そんな型破りな洋服をつくることは、パタンナーにとって大きなやりがいが感じられる仕事でもあります。社長に「これは縫製上できません」と言っても「できるようにしてください」と言われてしまうから、自分でやり方を考えるしかない。ときには実際の布を使ってミニチュアを作り、工場と一緒に作り方まで検討します。美容師さんに同じ写真を見せて「この髪型にしてください」と言っても、腕によって仕上がりが違ったりしますよね。それと同じで、同じ材料を使って同じ服をつくっても、パタンナーによって仕上がりは変わります。だからこそ、自分らしく仕事を遂行していく快感があるんです。
Interview
デザインの意図を汲み取り、ベストを探り続ける。
パタンナーのこだわりが、
仕上がりを変えるから。
企画 パターン長 / 中島 朋子
どんなデザインも、プロとして形にしていく
意見をかわしあい、こだわり抜いた商品を、お客様の元へ
デザイナーの意図をいかに汲み取るかは、パタンナーの腕の見せどころ。手を動かす前にはかならずデザイナーにヒアリングし、「ここのラインはこう縫うのがいいと思う」「この身頃にこの襟は合わないかもしれません」などと自分なりの提案を織り交ぜながら、詳細を詰めていきます。社長と距離がとても近いうえ、日ごろから「あなたはどう思う?」と聞いてくれるので、私の意見が取り入れられることもしばしば。自分の想いが洋服に反映されるのは、とても面白いですね。パターンチームも仲が良く、お互いの担当する洋服に対してアイディアを出しあっており、みんなでよいものをつくっていく意識が強いです。こうした団結力はバスコらしさのひとつであり、だからこそ商品全体にまとまりが出ているようにも思います。
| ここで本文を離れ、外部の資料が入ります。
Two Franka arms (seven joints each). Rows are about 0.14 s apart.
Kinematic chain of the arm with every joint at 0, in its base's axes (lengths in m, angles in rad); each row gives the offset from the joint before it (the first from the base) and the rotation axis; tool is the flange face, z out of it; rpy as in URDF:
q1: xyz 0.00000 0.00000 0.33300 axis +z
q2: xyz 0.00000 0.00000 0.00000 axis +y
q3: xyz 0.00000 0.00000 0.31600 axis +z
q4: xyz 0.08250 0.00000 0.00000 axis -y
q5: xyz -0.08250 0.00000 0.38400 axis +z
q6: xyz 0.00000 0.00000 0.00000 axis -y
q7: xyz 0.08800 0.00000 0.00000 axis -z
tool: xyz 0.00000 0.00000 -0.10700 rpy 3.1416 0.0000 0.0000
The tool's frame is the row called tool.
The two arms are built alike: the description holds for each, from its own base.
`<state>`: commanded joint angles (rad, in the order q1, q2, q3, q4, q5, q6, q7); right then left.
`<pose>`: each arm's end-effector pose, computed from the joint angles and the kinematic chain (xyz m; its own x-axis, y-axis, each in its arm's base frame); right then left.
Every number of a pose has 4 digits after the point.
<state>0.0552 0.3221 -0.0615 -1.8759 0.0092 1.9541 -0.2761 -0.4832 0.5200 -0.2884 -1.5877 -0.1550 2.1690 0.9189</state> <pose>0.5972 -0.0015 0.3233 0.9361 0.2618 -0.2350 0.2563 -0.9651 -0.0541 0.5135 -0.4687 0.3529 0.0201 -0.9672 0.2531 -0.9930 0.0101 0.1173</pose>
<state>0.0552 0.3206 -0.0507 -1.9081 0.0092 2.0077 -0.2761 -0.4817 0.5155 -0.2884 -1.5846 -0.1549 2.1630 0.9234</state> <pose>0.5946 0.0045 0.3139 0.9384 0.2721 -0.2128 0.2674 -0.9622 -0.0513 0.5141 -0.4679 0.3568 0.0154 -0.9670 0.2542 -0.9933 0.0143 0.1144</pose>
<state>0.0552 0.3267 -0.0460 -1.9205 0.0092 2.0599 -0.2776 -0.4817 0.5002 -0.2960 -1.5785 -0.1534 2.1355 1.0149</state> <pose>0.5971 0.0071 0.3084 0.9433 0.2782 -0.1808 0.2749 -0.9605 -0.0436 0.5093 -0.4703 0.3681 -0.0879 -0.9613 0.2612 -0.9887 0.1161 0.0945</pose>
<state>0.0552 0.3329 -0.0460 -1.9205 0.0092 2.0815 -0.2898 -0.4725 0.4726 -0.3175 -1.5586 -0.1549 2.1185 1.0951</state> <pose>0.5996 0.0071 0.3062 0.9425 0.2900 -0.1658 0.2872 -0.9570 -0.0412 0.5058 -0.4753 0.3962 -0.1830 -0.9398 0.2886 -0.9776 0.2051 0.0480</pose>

続く制作の工程では、何度も何度もやり直しが発生します。「裾をあと2mm切りたい」なんて細かな調整も当たり前。一度サンプルができたあとでも、納得がいくまでデザイン修正や生地変更を繰り返し、商品化まで進めていくのです。ただ、バスコで一度サンプルをつくり始めたものは、お客様の手元に届けるまでやり抜くのが基本。途中でボツになることはめったにありません。でも、かならず完成させると決めているからこそ、最後の最後までトライ・アンド・エラーを積み重ねていけます。こうしてデザインを研ぎ澄ましていったことで、時代を超えてお客様に着ていただける定番がいくつも生まれました。それでも常にそのときどきのベストを求めているから、微調整や検討は終わらないのです。
15年働いてきて、いまが一番やりがいを感じている
2022年からは、美しい黒にこだわったシリーズ「クロニクル」で、全アイテムのパターンを任せてもらっています。これまではチーム全員で、手分けしながら全ブランドのパターンを引いていたのですが、それぞれのブランドで違いを際立たせるため、専任者をつくっていこうと決めました。
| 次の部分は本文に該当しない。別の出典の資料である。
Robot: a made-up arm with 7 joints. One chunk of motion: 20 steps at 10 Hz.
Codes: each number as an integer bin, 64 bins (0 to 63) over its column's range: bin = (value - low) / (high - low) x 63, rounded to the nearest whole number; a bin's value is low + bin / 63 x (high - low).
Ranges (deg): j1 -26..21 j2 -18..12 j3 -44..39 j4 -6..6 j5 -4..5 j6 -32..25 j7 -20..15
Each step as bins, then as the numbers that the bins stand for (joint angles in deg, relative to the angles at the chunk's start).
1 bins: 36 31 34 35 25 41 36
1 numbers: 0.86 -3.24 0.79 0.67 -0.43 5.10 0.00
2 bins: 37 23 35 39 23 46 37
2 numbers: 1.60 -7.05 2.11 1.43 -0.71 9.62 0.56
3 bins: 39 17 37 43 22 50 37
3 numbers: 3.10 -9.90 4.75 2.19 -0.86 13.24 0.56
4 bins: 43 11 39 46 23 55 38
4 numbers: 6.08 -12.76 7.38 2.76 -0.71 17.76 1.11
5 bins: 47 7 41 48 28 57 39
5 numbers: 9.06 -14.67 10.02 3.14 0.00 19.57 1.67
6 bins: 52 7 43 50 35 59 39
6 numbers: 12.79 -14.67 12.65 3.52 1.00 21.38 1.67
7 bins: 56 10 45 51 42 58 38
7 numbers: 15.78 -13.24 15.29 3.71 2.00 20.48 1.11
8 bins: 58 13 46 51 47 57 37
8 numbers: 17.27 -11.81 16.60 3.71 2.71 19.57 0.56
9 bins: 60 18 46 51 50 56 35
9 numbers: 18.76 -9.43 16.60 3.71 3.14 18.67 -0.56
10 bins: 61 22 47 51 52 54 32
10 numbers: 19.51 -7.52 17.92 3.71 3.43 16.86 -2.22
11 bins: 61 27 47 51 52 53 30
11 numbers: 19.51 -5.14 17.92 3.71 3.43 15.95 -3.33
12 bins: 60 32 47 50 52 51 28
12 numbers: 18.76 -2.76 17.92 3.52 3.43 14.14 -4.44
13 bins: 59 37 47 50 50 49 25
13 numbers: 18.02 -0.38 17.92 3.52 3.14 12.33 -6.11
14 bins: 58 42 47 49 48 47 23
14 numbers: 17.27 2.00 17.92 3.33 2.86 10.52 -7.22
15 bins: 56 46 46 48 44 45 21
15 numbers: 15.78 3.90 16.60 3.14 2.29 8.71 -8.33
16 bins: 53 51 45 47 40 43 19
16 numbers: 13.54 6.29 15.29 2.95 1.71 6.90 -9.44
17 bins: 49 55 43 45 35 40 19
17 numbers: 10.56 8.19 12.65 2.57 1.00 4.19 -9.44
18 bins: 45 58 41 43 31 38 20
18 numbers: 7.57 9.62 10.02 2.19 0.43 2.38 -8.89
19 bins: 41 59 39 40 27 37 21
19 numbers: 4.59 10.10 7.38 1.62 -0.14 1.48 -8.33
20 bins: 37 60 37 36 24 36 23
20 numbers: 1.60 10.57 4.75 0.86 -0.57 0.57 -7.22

アパレル業界にはプチプラの波も来ているけれど、バスコとしては、クロニクルでより質の高いアパレルを追求したい。とくに縫製をグレードアップして、ワンランク上のブランドにしていきたいと考えています。縫製をどのようにブラッシュアップしていくかは、私次第。そこで、これまでシンプルにロックミシンで始末していた縫い代を、くるんで仕上げるパイピング仕様へと、部分的に切り替えました。もちろん手間はぐっと増えるけれど、丁寧な仕立ての価値を感じさせてくれる仕様です。前職の縫製経験なども活かしながら、自分の腕を存分にふるえていて……バスコで働いてきて、いまが一番やりがいを感じています。クロニクルにはいま定番が10デザインほどありますが、今後、アイテムを充実させていくのも楽しみです。
こうして各ブランドの個性を磨き、ファンを増やしていくことが、バスコをより多くの方に知っていただく未来につながっていくでしょう。そのために私たちパタンナーは、これまで以上にそれぞれのデザインをよく理解しながら、丁寧に手を動かしていかなければなりません。営業や店舗のメンバーとの距離も近いので、どんな思いでこの洋服をつくったか、どんな物語があったかを自分たちの外側に伝えていくことにも、力を入れていきたいと思っています。